■ **PROBLEM TO SOLVE**
Transcribe word for word the section of the records below that opens with the line containing "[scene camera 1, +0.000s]" and closes with the line containing "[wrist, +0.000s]"; drop every picture.

(Beginning of INPUT RECORDS)

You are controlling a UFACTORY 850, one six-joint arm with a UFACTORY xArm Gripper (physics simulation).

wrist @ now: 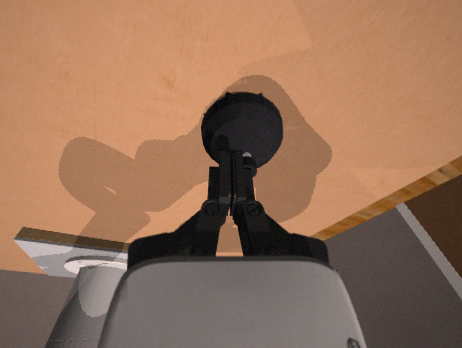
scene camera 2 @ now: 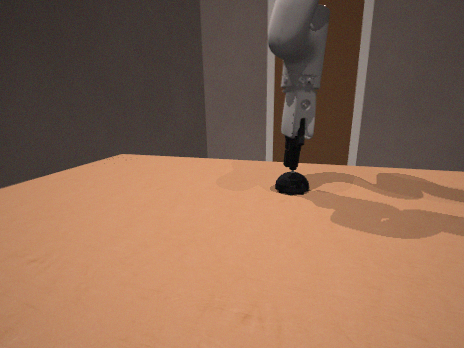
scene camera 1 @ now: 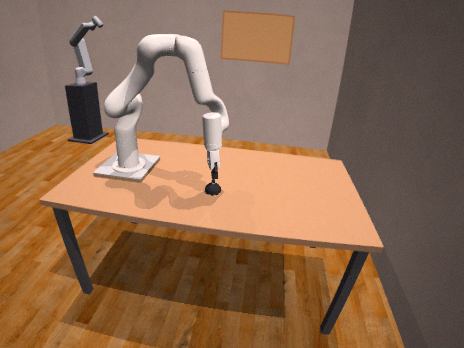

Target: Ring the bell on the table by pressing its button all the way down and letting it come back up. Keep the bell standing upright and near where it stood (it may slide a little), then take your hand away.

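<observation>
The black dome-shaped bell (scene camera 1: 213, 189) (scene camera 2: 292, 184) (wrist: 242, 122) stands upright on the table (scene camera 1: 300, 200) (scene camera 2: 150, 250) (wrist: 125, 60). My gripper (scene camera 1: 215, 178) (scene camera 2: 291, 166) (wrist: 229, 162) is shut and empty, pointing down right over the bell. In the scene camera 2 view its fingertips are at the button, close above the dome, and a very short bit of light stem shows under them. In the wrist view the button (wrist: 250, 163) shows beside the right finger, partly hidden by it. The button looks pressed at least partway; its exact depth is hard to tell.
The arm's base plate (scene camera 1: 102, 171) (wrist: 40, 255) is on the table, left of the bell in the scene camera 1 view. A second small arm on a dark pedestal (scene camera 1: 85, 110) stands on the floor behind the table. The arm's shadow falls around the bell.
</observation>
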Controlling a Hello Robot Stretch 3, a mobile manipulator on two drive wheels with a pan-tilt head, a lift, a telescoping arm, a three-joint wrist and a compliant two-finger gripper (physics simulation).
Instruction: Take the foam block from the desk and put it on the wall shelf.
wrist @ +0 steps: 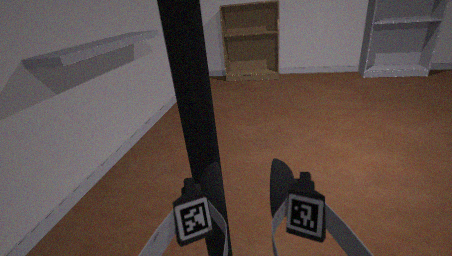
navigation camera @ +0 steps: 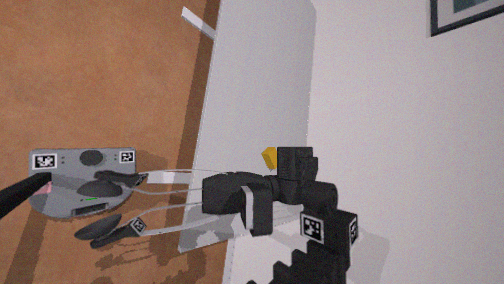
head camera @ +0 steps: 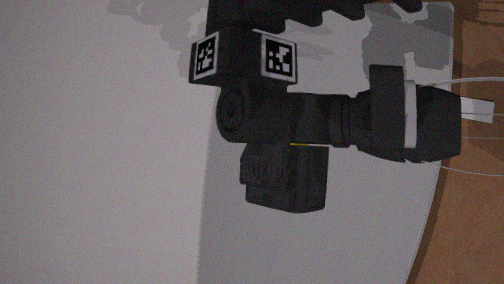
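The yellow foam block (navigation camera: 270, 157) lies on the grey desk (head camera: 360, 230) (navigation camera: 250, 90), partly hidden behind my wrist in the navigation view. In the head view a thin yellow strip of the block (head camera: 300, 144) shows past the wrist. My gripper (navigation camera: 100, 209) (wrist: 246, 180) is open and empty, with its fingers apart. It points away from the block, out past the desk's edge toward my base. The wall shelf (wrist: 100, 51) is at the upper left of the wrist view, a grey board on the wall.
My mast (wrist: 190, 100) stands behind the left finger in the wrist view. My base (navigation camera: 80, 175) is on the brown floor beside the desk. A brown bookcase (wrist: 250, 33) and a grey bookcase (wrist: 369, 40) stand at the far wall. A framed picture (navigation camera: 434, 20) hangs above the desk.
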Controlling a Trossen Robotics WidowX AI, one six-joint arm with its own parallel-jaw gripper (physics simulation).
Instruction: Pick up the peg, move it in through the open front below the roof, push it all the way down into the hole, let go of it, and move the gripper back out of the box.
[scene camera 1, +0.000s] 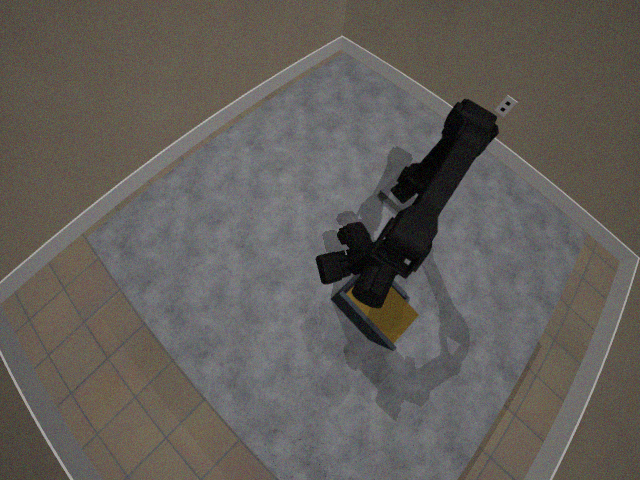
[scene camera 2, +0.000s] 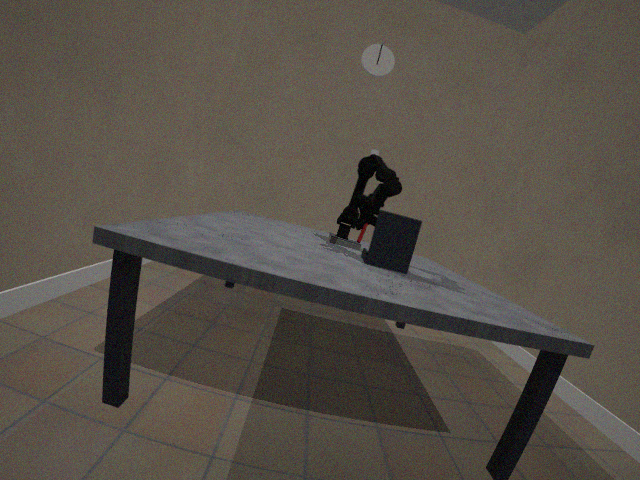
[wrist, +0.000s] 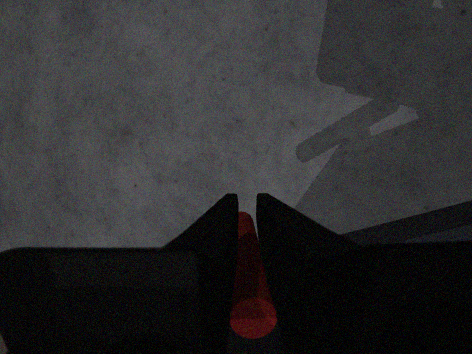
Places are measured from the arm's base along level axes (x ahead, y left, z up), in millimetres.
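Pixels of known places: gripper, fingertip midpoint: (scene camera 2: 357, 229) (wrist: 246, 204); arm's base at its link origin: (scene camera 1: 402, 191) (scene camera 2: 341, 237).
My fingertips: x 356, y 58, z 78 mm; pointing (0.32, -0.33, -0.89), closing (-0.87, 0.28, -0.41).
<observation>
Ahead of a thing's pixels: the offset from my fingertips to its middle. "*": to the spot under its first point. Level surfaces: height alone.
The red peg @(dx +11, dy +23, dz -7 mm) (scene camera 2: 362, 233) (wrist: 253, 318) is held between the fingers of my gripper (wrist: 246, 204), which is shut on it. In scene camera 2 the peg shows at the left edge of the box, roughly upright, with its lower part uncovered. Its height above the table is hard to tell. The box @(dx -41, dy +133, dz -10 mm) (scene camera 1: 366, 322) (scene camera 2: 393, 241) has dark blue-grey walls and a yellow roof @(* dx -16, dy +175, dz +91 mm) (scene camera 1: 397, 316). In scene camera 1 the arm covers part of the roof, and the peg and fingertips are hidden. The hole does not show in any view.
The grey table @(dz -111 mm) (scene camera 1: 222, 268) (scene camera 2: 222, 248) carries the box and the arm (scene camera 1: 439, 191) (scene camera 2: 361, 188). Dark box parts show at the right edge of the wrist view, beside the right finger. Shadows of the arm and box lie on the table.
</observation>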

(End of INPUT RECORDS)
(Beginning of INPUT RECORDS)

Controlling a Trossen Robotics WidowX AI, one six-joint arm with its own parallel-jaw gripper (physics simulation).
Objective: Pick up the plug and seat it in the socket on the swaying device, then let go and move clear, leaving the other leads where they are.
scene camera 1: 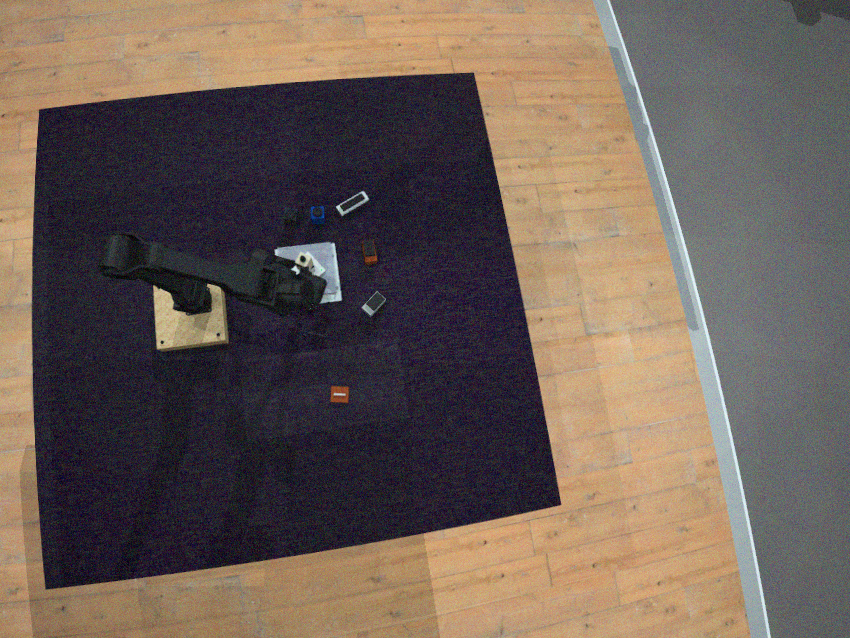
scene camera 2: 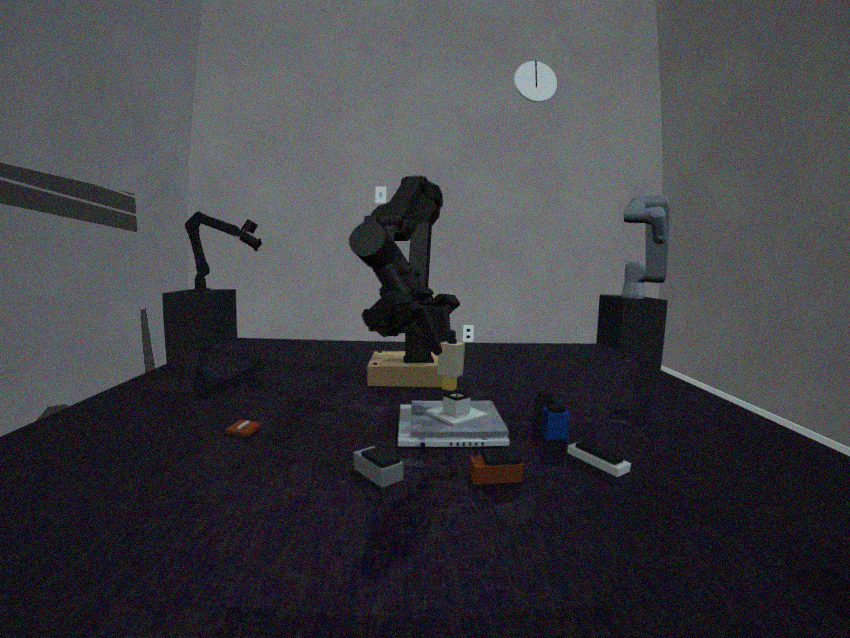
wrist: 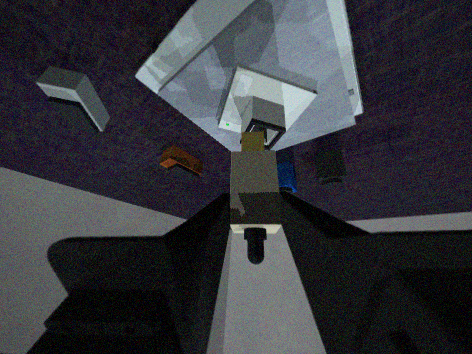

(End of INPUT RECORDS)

■ **OUTPUT**
[scene camera 1, +0.000s] 
[scene camera 2, +0.000s] 
[wrist, +0.000s] 

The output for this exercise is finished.